◆ **Exercise objective**
Your reply should be the entries, output word for word, with each picture omitted.

─── Data extract ───

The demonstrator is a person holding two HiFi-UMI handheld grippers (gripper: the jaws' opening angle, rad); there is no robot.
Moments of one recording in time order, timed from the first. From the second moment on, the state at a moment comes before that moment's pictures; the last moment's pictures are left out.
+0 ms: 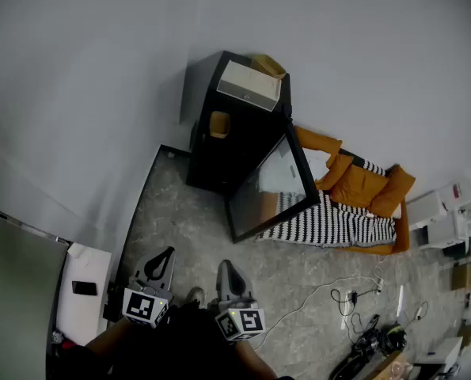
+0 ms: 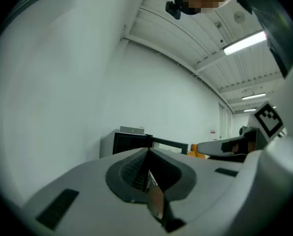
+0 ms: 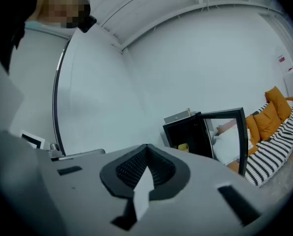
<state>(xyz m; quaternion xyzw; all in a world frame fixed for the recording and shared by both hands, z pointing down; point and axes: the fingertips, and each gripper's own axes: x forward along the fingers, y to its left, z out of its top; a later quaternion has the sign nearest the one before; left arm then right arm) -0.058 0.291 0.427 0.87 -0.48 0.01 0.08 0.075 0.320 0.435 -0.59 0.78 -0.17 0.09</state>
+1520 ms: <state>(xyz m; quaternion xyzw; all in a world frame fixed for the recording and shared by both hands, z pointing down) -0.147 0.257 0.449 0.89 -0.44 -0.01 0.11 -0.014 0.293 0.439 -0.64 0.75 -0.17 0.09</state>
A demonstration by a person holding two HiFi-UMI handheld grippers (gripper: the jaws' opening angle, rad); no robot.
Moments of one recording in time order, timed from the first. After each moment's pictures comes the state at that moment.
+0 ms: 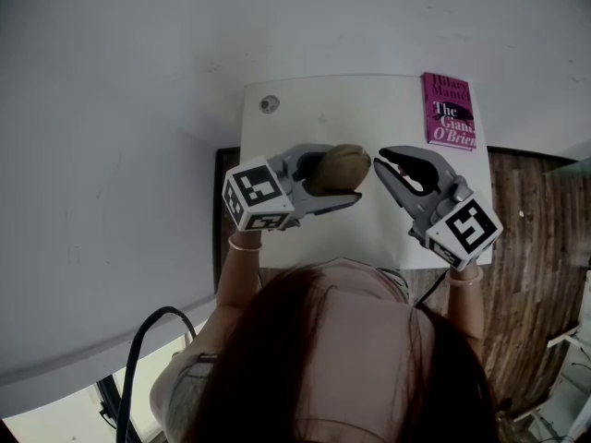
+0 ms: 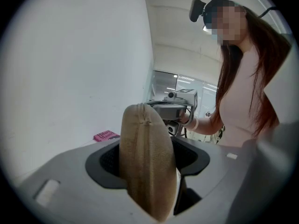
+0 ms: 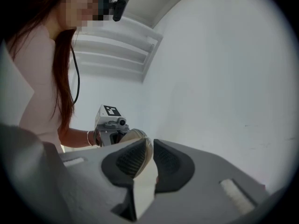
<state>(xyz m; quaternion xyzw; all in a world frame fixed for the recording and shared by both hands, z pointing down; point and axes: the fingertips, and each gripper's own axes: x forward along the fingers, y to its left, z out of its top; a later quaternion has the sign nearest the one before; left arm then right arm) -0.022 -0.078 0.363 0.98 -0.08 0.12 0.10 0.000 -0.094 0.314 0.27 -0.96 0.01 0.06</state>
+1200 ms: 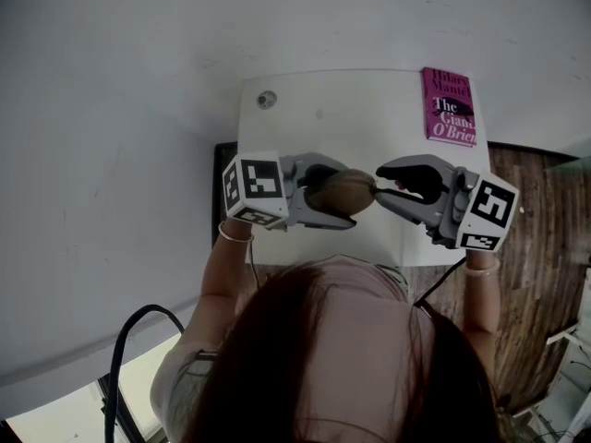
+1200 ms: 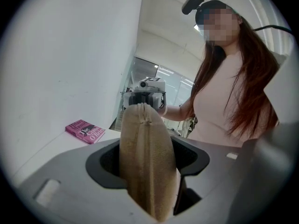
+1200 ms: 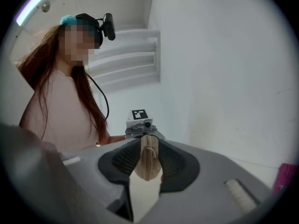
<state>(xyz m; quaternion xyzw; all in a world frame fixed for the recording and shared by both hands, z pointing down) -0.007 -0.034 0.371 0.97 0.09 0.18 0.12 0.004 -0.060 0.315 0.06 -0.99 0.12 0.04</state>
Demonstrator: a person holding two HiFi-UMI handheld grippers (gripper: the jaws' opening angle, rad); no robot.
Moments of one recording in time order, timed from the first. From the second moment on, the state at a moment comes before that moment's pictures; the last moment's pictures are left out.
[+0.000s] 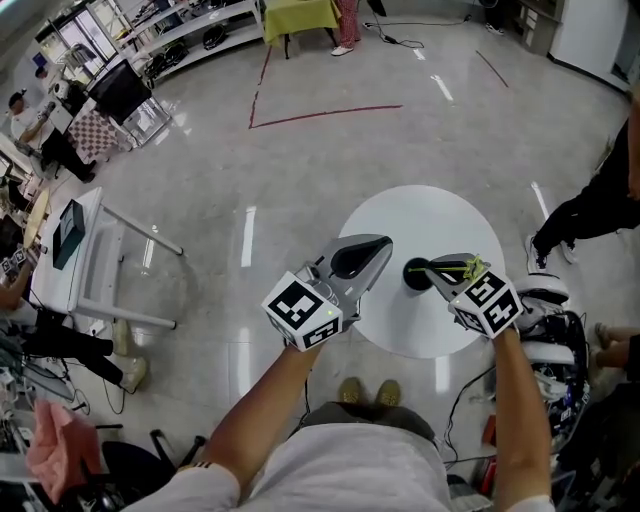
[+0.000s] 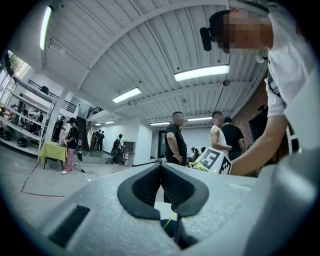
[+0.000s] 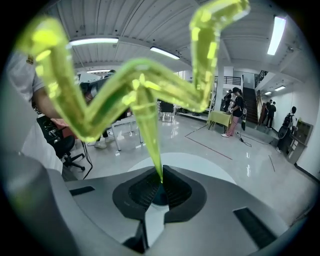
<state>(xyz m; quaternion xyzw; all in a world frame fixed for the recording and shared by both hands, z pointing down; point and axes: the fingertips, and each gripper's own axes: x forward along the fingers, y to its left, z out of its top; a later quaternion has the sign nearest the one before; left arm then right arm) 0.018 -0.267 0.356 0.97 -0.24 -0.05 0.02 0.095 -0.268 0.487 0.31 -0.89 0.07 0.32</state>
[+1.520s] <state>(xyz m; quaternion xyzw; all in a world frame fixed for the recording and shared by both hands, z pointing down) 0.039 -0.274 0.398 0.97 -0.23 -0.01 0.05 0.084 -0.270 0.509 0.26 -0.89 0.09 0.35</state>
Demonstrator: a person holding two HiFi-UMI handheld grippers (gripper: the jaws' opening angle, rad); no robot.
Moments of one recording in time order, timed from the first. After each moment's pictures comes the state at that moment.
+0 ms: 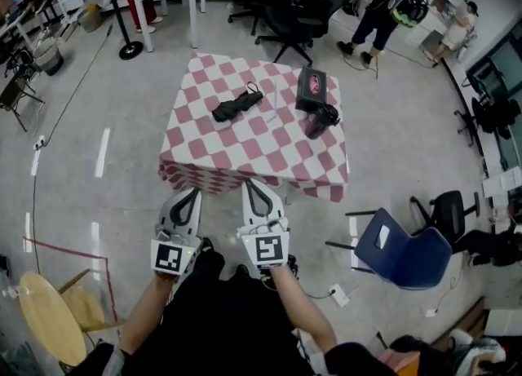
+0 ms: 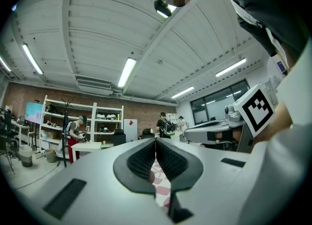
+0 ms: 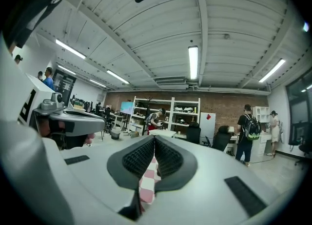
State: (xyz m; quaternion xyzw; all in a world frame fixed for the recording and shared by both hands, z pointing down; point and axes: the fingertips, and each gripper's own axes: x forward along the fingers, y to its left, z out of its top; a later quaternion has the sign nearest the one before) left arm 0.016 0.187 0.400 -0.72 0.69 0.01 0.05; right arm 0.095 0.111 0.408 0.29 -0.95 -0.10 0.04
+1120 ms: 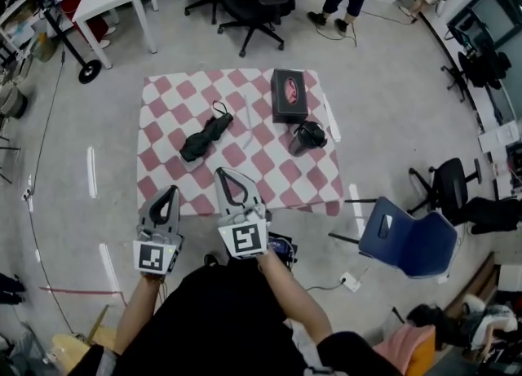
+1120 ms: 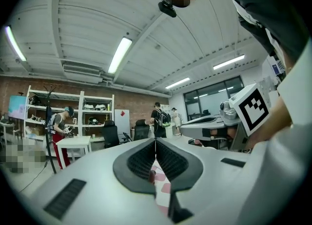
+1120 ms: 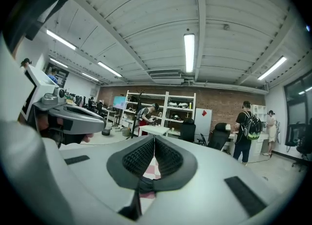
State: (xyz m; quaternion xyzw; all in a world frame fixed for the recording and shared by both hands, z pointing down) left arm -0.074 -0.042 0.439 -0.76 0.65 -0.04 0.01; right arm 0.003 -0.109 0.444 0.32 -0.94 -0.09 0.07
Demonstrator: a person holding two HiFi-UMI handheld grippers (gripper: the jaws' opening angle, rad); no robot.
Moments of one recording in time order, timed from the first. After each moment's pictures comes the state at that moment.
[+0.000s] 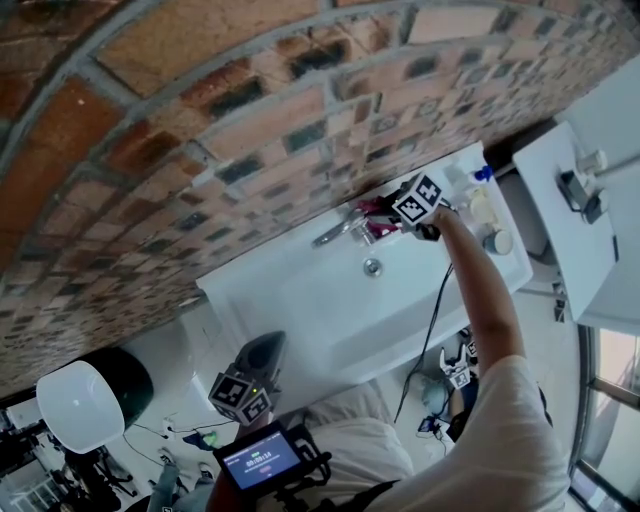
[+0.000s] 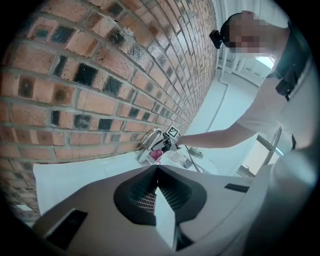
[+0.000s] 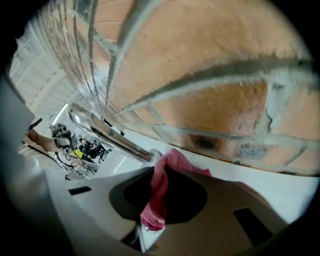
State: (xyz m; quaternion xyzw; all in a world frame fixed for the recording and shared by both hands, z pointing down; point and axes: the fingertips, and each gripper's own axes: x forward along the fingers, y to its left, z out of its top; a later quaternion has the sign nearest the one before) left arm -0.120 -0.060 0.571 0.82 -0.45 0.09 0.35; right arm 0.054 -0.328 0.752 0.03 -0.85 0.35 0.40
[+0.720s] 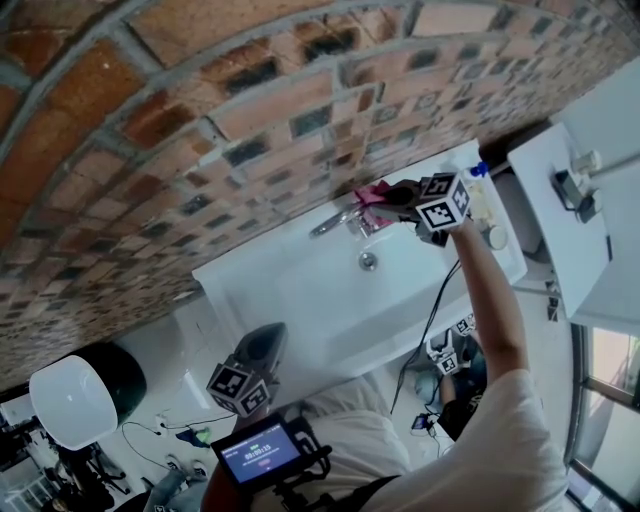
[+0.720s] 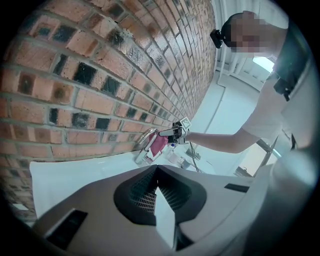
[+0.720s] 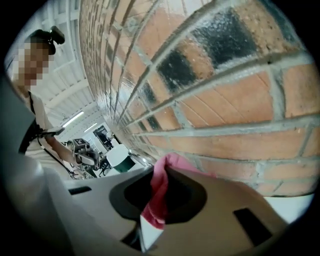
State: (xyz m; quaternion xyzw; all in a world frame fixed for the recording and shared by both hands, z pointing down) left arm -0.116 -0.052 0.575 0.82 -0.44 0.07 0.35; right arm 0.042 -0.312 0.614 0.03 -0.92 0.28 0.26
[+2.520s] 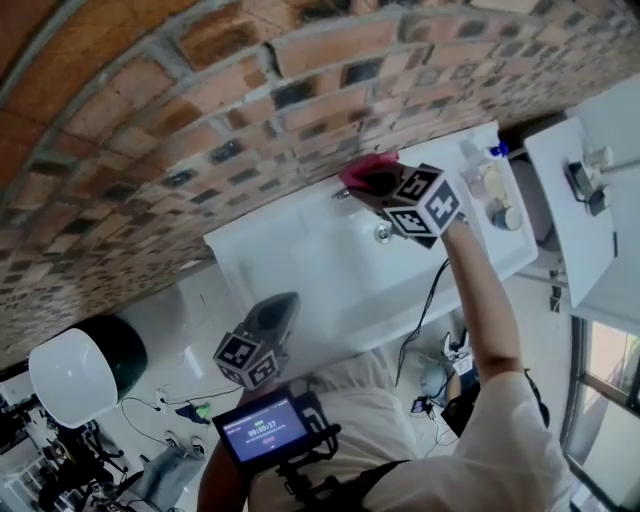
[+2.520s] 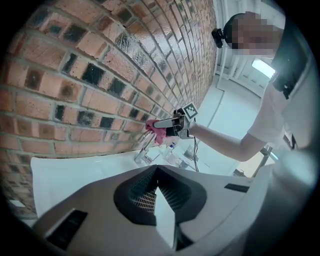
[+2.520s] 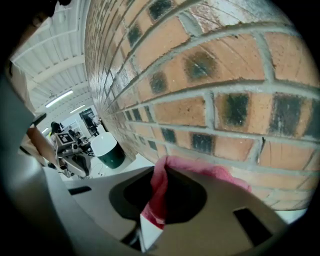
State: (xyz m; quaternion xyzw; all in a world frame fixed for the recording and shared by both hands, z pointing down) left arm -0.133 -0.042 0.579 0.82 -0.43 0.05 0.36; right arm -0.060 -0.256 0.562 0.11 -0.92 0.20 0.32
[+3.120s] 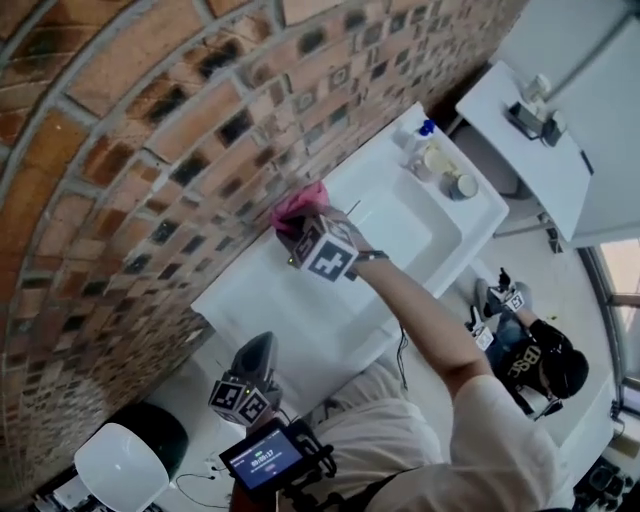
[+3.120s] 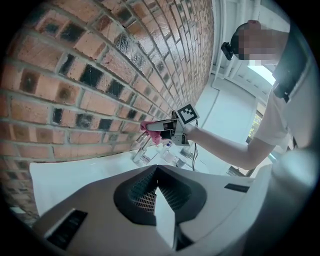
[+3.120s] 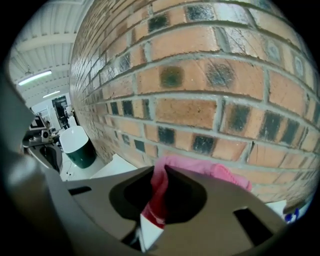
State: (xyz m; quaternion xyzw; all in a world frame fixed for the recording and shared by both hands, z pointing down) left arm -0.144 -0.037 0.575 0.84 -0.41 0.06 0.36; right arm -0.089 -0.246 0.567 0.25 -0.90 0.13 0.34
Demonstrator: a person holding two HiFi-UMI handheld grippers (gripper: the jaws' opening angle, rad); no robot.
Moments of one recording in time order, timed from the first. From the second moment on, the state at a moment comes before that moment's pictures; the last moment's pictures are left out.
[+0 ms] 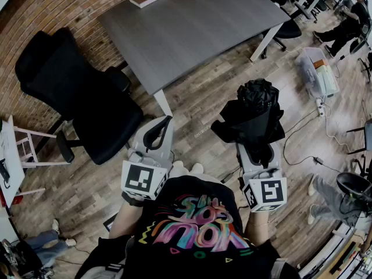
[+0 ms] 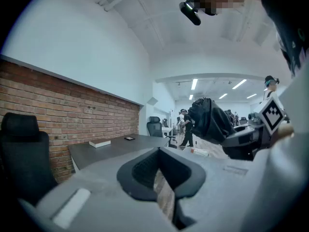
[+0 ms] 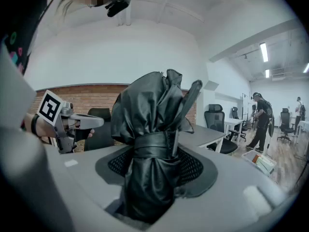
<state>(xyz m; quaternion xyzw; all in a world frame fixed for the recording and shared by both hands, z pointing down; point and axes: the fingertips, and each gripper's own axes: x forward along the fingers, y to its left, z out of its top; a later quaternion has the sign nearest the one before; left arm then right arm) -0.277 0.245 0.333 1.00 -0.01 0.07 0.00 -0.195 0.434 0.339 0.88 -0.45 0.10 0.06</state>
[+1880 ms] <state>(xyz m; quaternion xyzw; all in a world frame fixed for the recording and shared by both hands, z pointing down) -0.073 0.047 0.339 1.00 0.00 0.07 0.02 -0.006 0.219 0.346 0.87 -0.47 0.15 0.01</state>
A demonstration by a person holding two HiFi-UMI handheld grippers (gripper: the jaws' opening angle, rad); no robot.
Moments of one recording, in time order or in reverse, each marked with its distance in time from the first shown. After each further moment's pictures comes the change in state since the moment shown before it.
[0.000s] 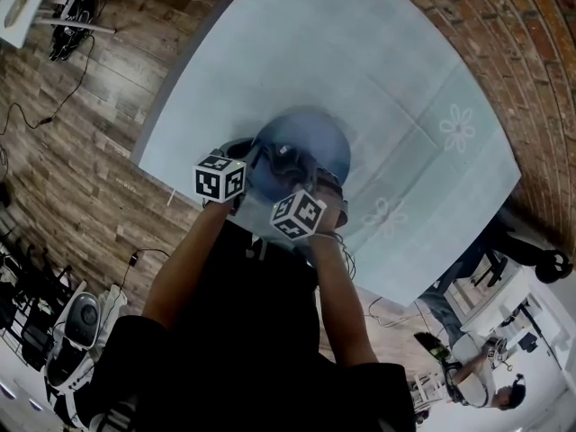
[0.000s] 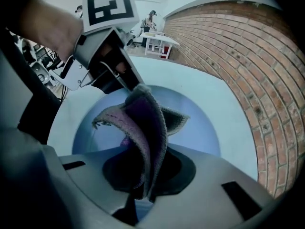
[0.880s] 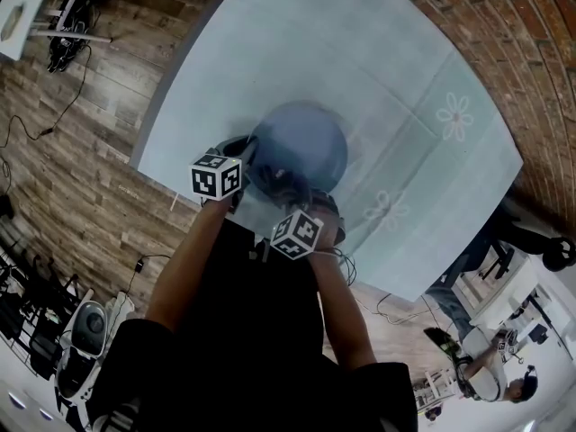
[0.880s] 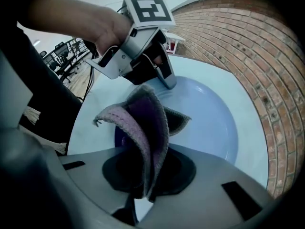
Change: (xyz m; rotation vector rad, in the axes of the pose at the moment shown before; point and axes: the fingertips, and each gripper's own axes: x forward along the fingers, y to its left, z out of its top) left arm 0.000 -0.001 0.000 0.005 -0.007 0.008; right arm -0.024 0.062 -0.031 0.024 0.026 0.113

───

◆ **Response to this task**
The demonstrator is a person holding two HiFi-UMI handheld grippers (gripper: the jaws' opening angle, rad); there is no robot.
Moments of one recording in time order, timed from the first. From the second moment on, the state at a moment comes before that moment's pictures; the last moment's pictures are left out.
+0 ms: 
+0 ms: 
+0 ms: 
<state>(xyz m; quaternion xyzw; all in a world frame fixed for the recording and shared by both hands, z pointing down; point and axes: the fingertips, and each gripper's own axes: x forward along the fingers, y to its left, z out of its top; a later quaternion has the sign nearest the one before; left arm then right arm) -0.058 0.291 0.427 0.87 -0.48 0.01 0.08 0.075 0.320 0.435 -0.59 0.78 -0.17 0.09</state>
+1520 ms: <state>(xyz m; quaternion xyzw; all in a world frame fixed for the recording and shared by both hands, z pointing down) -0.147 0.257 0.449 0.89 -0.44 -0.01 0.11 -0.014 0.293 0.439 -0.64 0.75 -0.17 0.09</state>
A demonstration by a person holding two HiFi-UMI handheld grippers (gripper: the jaws' opening angle, rad); no robot.
Moments of one recording in time order, timed from the first. After each moment's pictures comes the state at that moment.
+0 ms: 
+0 ms: 
+0 ms: 
<state>(xyz m; quaternion xyzw; all in a world frame fixed for the recording and shared by both hands, z pointing down; point and axes: the fingertips, and each gripper's own axes: x forward along the fingers, y to its left, z out of its top; a later quaternion has the sign nearest the one before; left arm then right arm) -0.022 -0.078 0.363 0.98 -0.08 0.12 0.10 0.000 -0.094 0.314 0.27 -0.96 0.01 0.06</state>
+1200 ms: 
+1200 ms: 
+1200 ms: 
<state>(xyz m; quaternion xyzw; all in a world frame fixed for the recording and shared by both hands, z pointing down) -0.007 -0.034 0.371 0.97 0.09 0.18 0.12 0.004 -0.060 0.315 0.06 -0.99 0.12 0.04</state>
Demonstrator: a person holding two HiFi-UMI handheld grippers (gripper: the jaws' opening angle, rad); no robot.
Moments of one recording in time order, timed from the first. From the second moment on, the state at a moment comes before that moment's pictures; the last moment's pictures are left out.
[+0.000s] 
[+0.000s] 
[+0.000s] 
<state>(xyz m; quaternion xyzw; all in a world frame fixed for the recording and shared by both hands, z pointing down; point and axes: the fingertips, and each gripper's own axes: x forward along the fingers, y to its left, z out of its top; a later quaternion has the sign nearest the one before; left arm then right arm) 0.018 -0.267 0.356 0.97 -0.24 -0.05 0.02 0.095 -0.268 0.487 0.31 -0.89 0.07 0.32</state>
[+1.520s] <state>(xyz m; quaternion xyzw; all in a world frame fixed for the recording and shared by both hands, z pointing down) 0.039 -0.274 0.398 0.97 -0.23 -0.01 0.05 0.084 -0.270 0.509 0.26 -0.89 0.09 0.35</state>
Demonstrator: a person holding two HiFi-UMI handheld grippers (gripper: the jaws' opening angle, rad); no robot.
Moments of one recording in time order, timed from the first. After each moment's pictures comes the state at that moment.
+0 ms: 
+0 ms: 
+0 ms: 
State: (xyz m; quaternion xyzw; all in a world frame fixed for the recording and shared by both hands, z pointing down; point and axes: the fingertips, and each gripper's own axes: x forward along the fingers, y to its left, z out of its top; a later quaternion has the sign nearest the one before) left arm 0.016 0.187 0.400 -0.72 0.69 0.01 0.05; right arm 0.095 0.111 0.408 0.29 -0.95 -0.10 0.04
+1120 ms: 
+1120 ms: 
+1120 ms: 
State: (xyz m; quaternion xyzw; all in a world frame fixed for the recording and shared by both hands, z pointing down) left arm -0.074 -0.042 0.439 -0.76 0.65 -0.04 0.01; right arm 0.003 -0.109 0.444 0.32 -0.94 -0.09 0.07
Demonstrator: a person holding two HiFi-UMI handheld grippers (gripper: the jaws' opening angle, rad); no robot.
Moments of one recording in time order, timed from the first. After each moment's pictures comes the state at that moment.
[+0.000s] 
[+0.000s] 
[+0.000s] 
State: (xyz m; quaternion xyzw; all in a world frame fixed for the recording and shared by both hands, z pointing down; point and axes: the fingertips, and each gripper's own axes: x forward along the fingers, y to its left, z out of its top; a later quaternion has the sign nearest the one before) left arm -0.120 -0.060 0.571 0.82 -0.45 0.09 0.35; right arm 0.054 -0.328 0.752 0.03 -0.85 0.35 0.40
[+0.720s] 
[+0.720s] 
[+0.720s] 
State: (xyz m; quaternion xyzw; all in a world frame fixed for the recording and shared by both hands, z pointing down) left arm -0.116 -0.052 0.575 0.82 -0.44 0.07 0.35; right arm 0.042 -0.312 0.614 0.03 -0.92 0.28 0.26
[+2.520s] 
[+2.520s] 
[+2.520s] 
State: (xyz m; quaternion xyzw; all in a world frame fixed for the recording and shared by both hands, z pointing down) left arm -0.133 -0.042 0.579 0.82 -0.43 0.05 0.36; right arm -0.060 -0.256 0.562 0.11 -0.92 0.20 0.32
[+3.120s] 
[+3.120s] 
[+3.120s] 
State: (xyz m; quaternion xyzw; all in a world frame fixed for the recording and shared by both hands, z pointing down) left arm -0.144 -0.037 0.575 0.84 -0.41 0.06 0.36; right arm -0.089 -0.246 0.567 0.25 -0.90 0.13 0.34
Demonstrator: a person holding two HiFi-UMI handheld grippers (gripper: the jaws' opening angle, rad); no robot.
Moments of one recording in time order, timed from the first. From the second moment on, the state at a moment comes before that moment's pictures; the last moment's pictures are left out.
[+0 ms] 
[+0 ms] 
[+0 ms] 
<state>(xyz m; quaternion xyzw; all in a world frame fixed for the recording and shared by both hands, z pointing down; point and axes: the fingertips, and each gripper's own axes: x forward along the fingers, y to its left, z out of its top; a later quaternion has the sign nearest the one before; left arm then right arm) -0.277 0.245 0.333 1.00 -0.01 0.07 0.00 -0.195 0.434 0.339 0.88 -0.45 0.10 0.06</state>
[+1880 ms] <state>(xyz m; quaternion xyzw; all in a world frame fixed for the recording and shared by both hands, z pointing down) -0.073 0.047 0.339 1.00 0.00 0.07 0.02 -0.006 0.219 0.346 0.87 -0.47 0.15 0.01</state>
A demonstration by a person holding two HiFi-UMI handheld grippers (gripper: the jaws' opening angle, rad); no robot.
Moments of one recording, in time order or in reverse, each marked with its distance in time from the first shown. After each further moment's pictures comes the change in state since the moment shown before it.
[0.000s] 
[0.000s] 
[0.880s] 
[0.880s] 
Change: (xyz m; rotation vector rad, in the axes of the pose at the moment shown before; point and axes: the fingertips, and each gripper's own axes: x forward along the fingers, y to its left, z out of its top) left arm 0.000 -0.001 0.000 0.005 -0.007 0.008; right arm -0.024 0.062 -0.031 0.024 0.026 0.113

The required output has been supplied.